The final scene of The Topeka School, in which Adam and his family attend a protest against ICE, suggested that the Lerner protagonist was starting to find a way out of his immobilizing sense of embarrassment. Adam finds the chanting a little mortifying, but (progress!) he still soldiers on. Yet today, even this feels too little and too late. In our age of political shamelessness and state violence, is polite singing really enough?
Last June, the landing page of The New York Times had two articles side by side. On the left, the headline read “The Lethal Risk of Seeking Food in Gaza”; on the right, “The 21 Best Croissants in New York Right Now.” Lerner’s protagonists are likely to be found making small talk about the depravity of war as they park their strollers outside the bakery ranked second on the list.

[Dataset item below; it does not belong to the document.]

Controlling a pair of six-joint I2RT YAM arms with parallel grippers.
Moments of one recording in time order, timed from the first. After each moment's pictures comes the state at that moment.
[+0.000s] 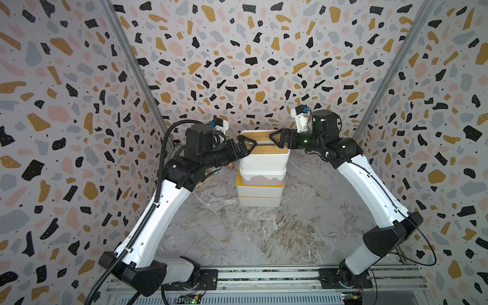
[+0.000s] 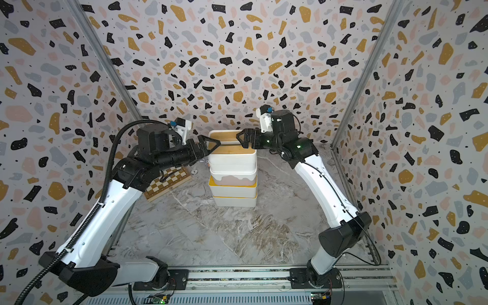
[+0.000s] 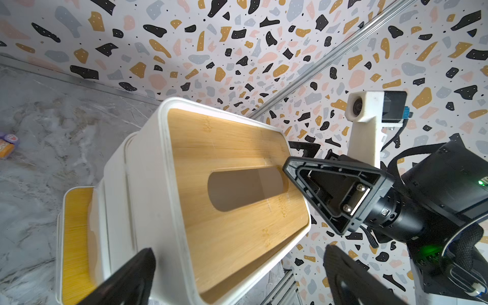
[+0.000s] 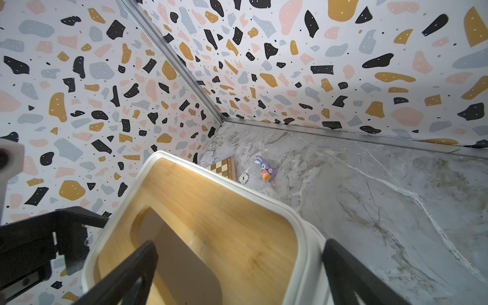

It might be possible to read Lerner’s fiction as an indictment of these guilty liberals, but I don’t buy it. Surely it is possible to act on rather than become mired in one’s guilt? And are you really feeling guilty if all you do is think about yourself? This might seem unfair. But Lerner’s fiction invites this judgment, for his artist-protagonists are tormented by the power of art. They can’t decide if it is futile (what could it possibly do?) or if it is the most important weapon we have. If there is even the slightest chance that it is the latter, perhaps one of the most talented novelists working today could write fiction that does more than just contemplate itself.